Парламентёр же, сплюнул на песок себе под ноги, и, прищурившись, прошипел:
— Слышь, спросить тебя хочу, ты зачем друзей моих побил? Ответить надо.
— Это ты про кого говоришь? Про тех лохов, что вчера в казарме огребли? Они, чего, друзья тебе? Да это погань фаршмачная! — решил я не миндальничать с ним и сразу перешёл на агрессивное общение.
Я понимал, что с таким контингентом разговаривать на нормальном человеческом языке попросту нельзя. Любую логику, попытку договориться и решить всё мирным путём, такие вот кадры, мгновенно начинают воспринимать как слабость. И, соответственно, сразу же борзеют ещё больше.
Помня это, я собирался действовать по народной мудрости, как-то сказанной Остапом Ибрагимовичем Бендером: «Нам грубить не надо. Мы сами грубияны!»

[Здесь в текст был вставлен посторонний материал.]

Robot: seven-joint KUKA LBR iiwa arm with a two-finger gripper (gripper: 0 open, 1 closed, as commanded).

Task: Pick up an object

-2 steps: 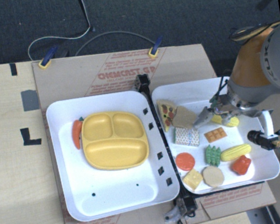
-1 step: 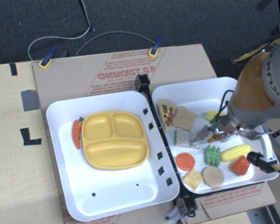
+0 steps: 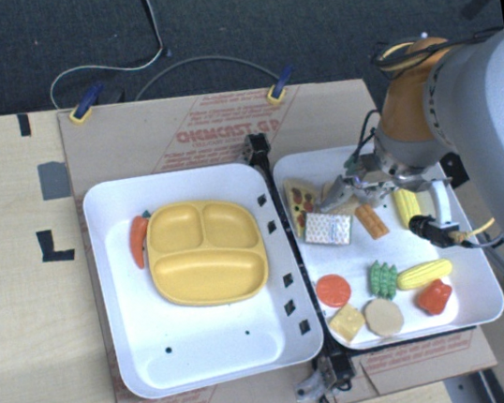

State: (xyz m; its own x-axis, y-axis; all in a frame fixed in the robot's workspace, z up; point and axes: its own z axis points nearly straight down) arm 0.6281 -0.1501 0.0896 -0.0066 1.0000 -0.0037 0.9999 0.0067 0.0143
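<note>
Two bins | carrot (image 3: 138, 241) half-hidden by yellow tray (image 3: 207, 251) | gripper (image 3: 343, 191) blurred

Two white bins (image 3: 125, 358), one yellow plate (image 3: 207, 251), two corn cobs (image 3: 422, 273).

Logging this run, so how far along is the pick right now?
Nothing looks picked yet. The tool is down in the right bin, among the toy food near the silver packet and pizza slice. Whether it grips anything can't be seen. Securing an item and lifting it remain.
</note>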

Вот сейчас я, как и визави, стал грубить. И о чудо! Мои слова контрагенту не понравились.
«Офигенно! Сам грубит — это ничего, это можно. А как ему в ответ сказали грубо, так сразу морда кирпичом!» — усмехнулся я, в очередной раз пытаясь понять логику двойных стандартов подобного контингента. И, разумеется, в очередной раз постичь их бестолковую философию не смог.
До моих размышлений парламентёру дела не было, поэтому он презрительно бросил:
— Не лохов ты побил, а «дедушек» ваших. Которых вы, салаги, должны любить и уважать.
— До дедушек моих те граждане, которых ты так кличешь, точно не дотягивают, как возрастом, так и интеллектом. Что же касается тебя, Шпыня, то не завидую тебе. Имея таких друзей, как те козлы, что вчера хотели начать издеваться над новобранцами, ты сам козлом вскоре станешь.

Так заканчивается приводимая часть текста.